* PROBLEM
When you find the line with "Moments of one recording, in" among the records below, reproduce it and each line after it exactly, ending with the line with "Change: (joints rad".

* THE INPUT
—————

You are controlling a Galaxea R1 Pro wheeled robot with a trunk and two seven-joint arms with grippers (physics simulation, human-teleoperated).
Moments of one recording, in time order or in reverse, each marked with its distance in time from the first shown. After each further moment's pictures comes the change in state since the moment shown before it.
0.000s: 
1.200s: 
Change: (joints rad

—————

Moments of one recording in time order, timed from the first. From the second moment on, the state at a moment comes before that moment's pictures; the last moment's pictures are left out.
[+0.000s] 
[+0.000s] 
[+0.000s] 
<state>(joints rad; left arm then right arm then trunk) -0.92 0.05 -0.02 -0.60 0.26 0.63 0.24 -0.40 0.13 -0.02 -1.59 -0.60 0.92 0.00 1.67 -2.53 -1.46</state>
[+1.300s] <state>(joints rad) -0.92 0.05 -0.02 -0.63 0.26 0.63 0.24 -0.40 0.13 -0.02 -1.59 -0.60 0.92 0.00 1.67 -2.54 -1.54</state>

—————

* ANSWER SPACE
Moments of one recording, in time order or in reverse, each marked with its distance in time from the first shown. After each further moment's pictures comes the change in state since the moment shown before it.
0.000s: 
1.200s: 
Change: (joints rad

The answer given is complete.